- Assignment -
Images are to be excluded, and the rest of the data repeated exactly.

Collected data:
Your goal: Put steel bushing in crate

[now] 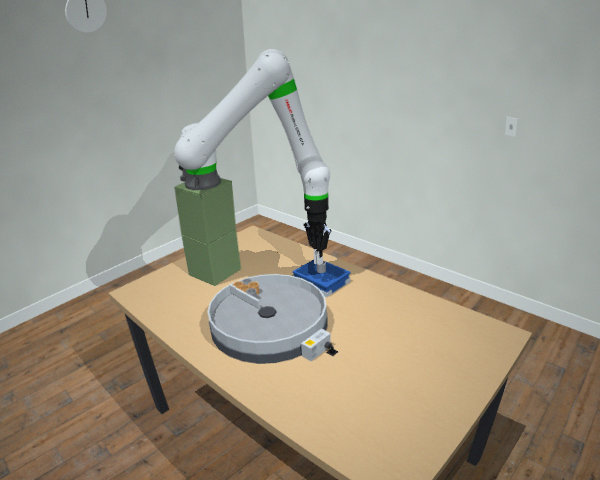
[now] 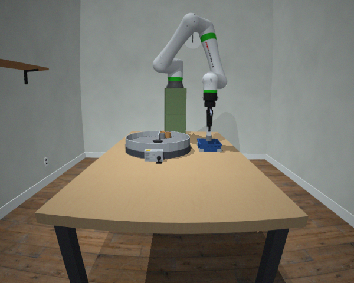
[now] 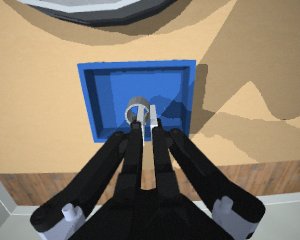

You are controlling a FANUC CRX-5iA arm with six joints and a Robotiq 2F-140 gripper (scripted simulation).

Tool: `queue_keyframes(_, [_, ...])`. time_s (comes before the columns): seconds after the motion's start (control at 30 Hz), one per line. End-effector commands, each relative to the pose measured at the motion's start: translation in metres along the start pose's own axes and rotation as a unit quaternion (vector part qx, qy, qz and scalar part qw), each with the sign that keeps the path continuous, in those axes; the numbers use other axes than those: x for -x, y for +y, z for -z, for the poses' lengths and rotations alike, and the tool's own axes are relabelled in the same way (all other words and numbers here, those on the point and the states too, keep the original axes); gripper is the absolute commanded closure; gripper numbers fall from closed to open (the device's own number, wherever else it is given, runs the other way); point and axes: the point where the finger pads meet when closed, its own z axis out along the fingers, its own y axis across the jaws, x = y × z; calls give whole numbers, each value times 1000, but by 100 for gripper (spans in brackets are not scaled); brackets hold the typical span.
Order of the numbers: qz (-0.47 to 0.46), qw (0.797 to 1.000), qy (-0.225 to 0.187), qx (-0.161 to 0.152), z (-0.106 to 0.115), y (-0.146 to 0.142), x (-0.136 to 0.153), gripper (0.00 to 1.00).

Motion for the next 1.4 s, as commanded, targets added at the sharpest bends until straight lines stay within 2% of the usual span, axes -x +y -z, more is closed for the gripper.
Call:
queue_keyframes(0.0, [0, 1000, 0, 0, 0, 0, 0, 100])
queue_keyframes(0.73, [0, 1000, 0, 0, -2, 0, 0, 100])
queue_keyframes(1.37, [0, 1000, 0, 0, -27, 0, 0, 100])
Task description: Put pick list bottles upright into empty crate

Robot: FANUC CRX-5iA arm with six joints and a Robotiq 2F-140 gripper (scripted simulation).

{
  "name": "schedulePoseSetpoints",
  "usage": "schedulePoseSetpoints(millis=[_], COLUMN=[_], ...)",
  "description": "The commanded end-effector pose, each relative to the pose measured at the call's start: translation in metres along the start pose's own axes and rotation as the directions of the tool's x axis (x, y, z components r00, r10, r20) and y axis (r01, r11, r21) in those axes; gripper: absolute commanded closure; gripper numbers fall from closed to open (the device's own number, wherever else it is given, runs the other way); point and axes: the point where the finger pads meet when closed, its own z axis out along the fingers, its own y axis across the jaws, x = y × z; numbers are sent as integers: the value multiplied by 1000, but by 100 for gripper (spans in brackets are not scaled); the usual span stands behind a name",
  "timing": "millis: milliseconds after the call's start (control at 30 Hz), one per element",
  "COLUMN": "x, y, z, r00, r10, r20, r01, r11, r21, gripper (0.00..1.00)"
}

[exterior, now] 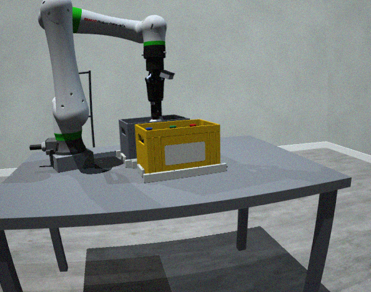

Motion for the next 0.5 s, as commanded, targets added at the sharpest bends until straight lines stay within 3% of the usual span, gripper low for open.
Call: schedulePoseSetpoints(millis=[0, 467], x=[1, 1], y=[0, 0], z=[3, 15], r00=[1000, 1000], r10=[0, 0], r20=[-2, -2], r01=[0, 0], r11=[1000, 1000], r21=[1, 1], gripper=[90, 90])
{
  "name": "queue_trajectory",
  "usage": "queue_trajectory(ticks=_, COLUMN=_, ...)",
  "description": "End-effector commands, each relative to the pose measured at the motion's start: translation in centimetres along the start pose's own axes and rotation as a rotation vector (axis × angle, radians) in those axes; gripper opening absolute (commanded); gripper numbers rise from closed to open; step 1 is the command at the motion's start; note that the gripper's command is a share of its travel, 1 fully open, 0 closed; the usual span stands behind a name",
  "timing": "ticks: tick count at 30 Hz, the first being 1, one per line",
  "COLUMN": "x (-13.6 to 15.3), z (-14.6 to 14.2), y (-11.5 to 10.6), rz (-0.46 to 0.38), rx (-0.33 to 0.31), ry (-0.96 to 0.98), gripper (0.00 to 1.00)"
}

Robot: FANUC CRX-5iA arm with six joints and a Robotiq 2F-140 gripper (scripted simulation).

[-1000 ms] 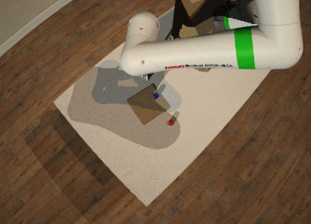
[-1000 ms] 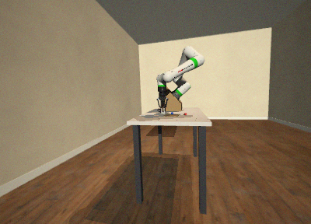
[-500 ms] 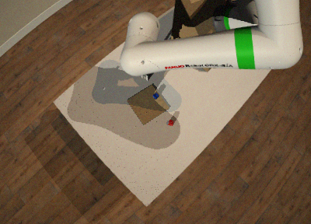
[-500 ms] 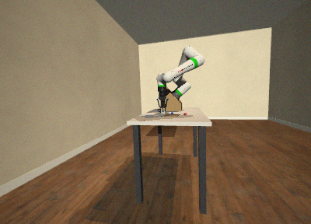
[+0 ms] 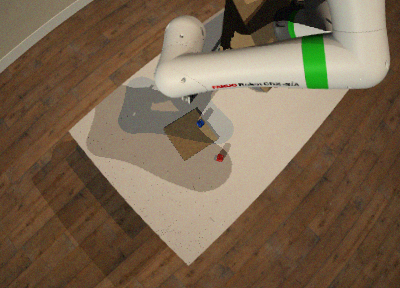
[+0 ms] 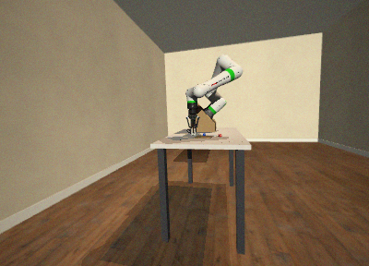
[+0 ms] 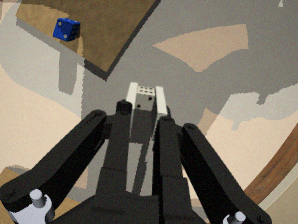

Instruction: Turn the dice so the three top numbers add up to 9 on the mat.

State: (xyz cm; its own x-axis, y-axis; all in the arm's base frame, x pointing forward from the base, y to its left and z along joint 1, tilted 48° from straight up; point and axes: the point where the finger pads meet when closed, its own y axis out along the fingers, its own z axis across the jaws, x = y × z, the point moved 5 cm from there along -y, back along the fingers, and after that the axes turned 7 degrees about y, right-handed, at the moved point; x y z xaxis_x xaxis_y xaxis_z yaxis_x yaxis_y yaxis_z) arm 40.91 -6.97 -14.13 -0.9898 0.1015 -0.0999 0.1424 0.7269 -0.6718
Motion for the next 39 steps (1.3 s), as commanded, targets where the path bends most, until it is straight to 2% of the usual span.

- Task output -
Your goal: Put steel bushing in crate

[now] 
[now] 
[now] 

You are controlling a FANUC CRX-5iA arm with six joints and a Robotiq 2F-140 gripper (scripted simulation).

Tool: `queue_keyframes(_, [_, ...])`. time_s (comes before the columns): seconds after the motion's start (control at 30 Hz), one per line. End-effector commands, each relative to the pose measured at the motion's start: translation in metres along the start pose's own axes and rotation as a unit quaternion (vector part qx, qy, qz and scalar part qw), each with the sign that keeps the path continuous, in those axes; the numbers use other axes than those: x for -x, y for +y, z for -z, for the poses' lengths and rotations alike, and the tool's own axes are relabelled in the same way (all other words and numbers here, those on the point and the states too, keep the original axes); gripper is the absolute commanded closure; gripper numbers fall from closed to open (the device's own number, wherever else it is given, runs the other way); point and axes: the point where the finger pads meet when closed, its own z axis out along the fingers, its own y axis across the jaws, x = y × z; calls give whole numbers, each value times 1000, but by 100 for gripper (spans in brackets are not scaled); brackets hold the typical span.
Order of the numbers: qz (-0.47 to 0.46), qw (0.797 to 1.000), qy (-0.225 to 0.187), qx (-0.161 to 0.152), z (-0.106 to 0.115), y (-0.146 to 0.142), x (-0.136 to 0.153), gripper (0.00 to 1.00).

Motion for the next 1.4 s, as commanded, targets added at the sharpest bends until straight lines stay within 2% of the usual span, axes -x +y -z, more is closed for the gripper.
Call:
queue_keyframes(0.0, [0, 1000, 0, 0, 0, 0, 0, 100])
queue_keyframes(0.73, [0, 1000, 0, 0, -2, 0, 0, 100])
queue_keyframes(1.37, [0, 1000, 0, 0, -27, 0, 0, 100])
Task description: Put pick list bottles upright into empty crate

Robot: FANUC CRX-5iA arm with six joints and a Robotiq 2F-140 gripper (scripted simulation).

{
  "name": "schedulePoseSetpoints",
  "usage": "schedulePoseSetpoints(millis=[_], COLUMN=[_], ...)",
  "description": "The commanded end-effector pose, each relative to the pose measured at the call's start: translation in metres along the start pose's own axes and rotation as the directions of the tool's x axis (x, y, z components r00, r10, r20) and y axis (r01, r11, r21) in those axes; gripper: absolute commanded closure; gripper numbers fall from closed to open (the device's own number, wherever else it is given, runs the other way); point and axes: the point where the finger pads meet when closed, its own z axis out along the fingers, its own y axis across the jaws, x = y × z; numbers are sent as integers: the value multiplied by 1000, but by 100 for gripper (spans in brackets are not scaled); the usual span stands behind a name",
  "timing": "millis: milliseconds after the call's start (control at 30 Hz), one per element",
  "COLUMN": "x, y, z, r00, r10, r20, r01, r11, r21, gripper (0.00..1.00)"
}

[exterior, now] 

Motion for the next 0.5 s, as commanded, targets added at the sharpest bends until straight lines stay within 3% of the usual span, gripper low for open.
Call: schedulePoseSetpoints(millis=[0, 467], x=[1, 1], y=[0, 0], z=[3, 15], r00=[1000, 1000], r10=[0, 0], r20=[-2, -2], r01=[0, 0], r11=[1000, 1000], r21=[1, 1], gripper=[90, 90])
{
  "name": "queue_trajectory",
  "usage": "queue_trajectory(ticks=_, COLUMN=_, ...)",
  "description": "End-effector commands, each relative to the pose measured at the motion's start: translation in centimetres along the start pose's own axes and rotation as a rotation vector (axis × angle, radians) in those axes; gripper opening absolute (commanded); gripper numbers rise from closed to open; step 1 is the command at the motion's start; note that the gripper's command is a share of its travel, 1 fully open, 0 closed; the usual span stands behind a name",
  "timing": "ticks: tick count at 30 Hz, the first being 1, one per line",
  "COLUMN": "x (-13.6 to 15.3), z (-14.6 to 14.2), y (-11.5 to 10.6), rz (-0.46 to 0.38), rx (-0.33 to 0.31), ry (-0.96 to 0.98), gripper (0.00 to 1.00)"
}

Robot: FANUC CRX-5iA arm with six joints and a Robotiq 2F-140 gripper (scripted simulation).

[-1000 ms] 
[-1000 ms] 
[-500 ms] 
[-500 ms] 
[+0 ms] 
[+0 ms] 
[+0 ms] 

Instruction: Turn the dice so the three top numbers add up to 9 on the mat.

State: (xyz cm; its own x-axis, y-axis; all in the arm's base frame, x pointing forward from the base, y to its left and z along joint 1, tilted 48° from straight up; point and axes: the point where the finger pads meet when closed, its own y axis out along the fingers, its own z axis across the jaws, x = y × z, the point moved 5 cm from there along -y, back along the fingers, and after that the axes turned 7 degrees about y, right-handed, at the moved point; x y z xaxis_x xaxis_y xaxis_z yaxis_x yaxis_y yaxis_z) arm 40.91 -6.97 -14.13 -0.9898 0.1015 -0.0999 0.1424 0.7269 -0.6718
Motion for the next 39 steps (1.3 s), as commanded, targets where the path bends most, until it is straight to 2% of the usual span.

The output requires no additions.